また、ここまで城西方面の駅はほとんど登場していない。以下に今回のランキングの下位20駅を掲載するが、下落合や沼袋、下高井戸、野方、と城西地域の各駅が名を連ねており、いずれも平均専有面積が21m2前後。城西エリアは、家賃に比して部屋が狭いエリアといえそうだ。
ランキング下位は? 面積あたりの単価を考えてみると?
下位には、都心と城西地域
ここまで城西方面の駅はほとんど登場していない。以下に今回のランキングの下位20駅を掲載するが、都心部のいわゆる一等地のほか、下落合や沼袋、下高井戸、野方、と城西地域の各駅が名を連ねており、いずれも平均専有面積が21m2前後。城西エリアは、家賃に比して部屋が狭いエリアといえそうだ。
平米単価ランキングは、城北・城東地域が上位を独占
続いて、1m2あたりの賃料(以下、平米単価)を見てみよう。寝るためだけの家ではなく、在宅時間を充実させようと思えば、ある程度の広さが必要となるだろう。部屋を探すときに1m2あたりの賃料を考えるのもひとつの住まいの探し方だ。山手線の各駅まで20分でアクセス可能な範囲内で、平米単価が安い順に並べると、ここでも「高野」駅と「扇大橋」駅がトップ2。
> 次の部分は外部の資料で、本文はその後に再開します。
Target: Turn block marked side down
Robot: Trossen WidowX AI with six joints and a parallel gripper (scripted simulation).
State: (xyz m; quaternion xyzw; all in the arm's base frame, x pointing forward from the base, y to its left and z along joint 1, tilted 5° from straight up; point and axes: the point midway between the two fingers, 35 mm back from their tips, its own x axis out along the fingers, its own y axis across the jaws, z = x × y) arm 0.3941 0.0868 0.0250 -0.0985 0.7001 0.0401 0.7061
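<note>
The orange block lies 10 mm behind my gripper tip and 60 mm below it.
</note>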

3位は「足立小台」駅となった。以降、「小菅」駅(東武伊勢崎線)、「亀有」駅(JR常磐線)、「小岩」駅(JR総武線)、「金町」駅(JR常磐線)と城東地域の各駅が並ぶ。
住みたい街は、人それぞれである
今回のランキングでは、都心に近く“家賃のわりに広い部屋に住める駅”を紹介した。とはいえ、暮らしは家の中だけでは成立しない。在宅時間が増えたからこそ、自宅周辺の利便性や自然環境を感じる機会も増えるし、公園やカフェなど、お気に入りの過ごし方ができる場所も必要になるだろう。また、リモートワークによって職場での人とのかかわりが減った分、地域のコミュニティに参加する意義も増しているのではないだろうか。広さなど、家のスペックは暮らしにかかわる要素のひとつにすぎない。いかに自分らしい暮らしの場を見つけられるかが大切だ。
冒頭に述べたように、生活スタイルや価値観が多様化し、杓子定規に街を評価することはナンセンスな時代である。住みたい街として紹介されることも多い吉祥寺は、今回の「家賃のわりに広い部屋に住める駅」という視点では、下から11番目だ。本ランキングは、「家賃のわりに広い家に住みたいが、都心へのアクセスも諦められない」という人を想定してお届けしているが、決して誰にでもぴったり当てはまるランキングではない。あくまで参考指標のひとつとし、人生を豊かにする街選びをしてほしいと思う。
今後も編集部では、一人ひとりの住まい探しに少しでも寄り添うランキングをお届けしていきたい。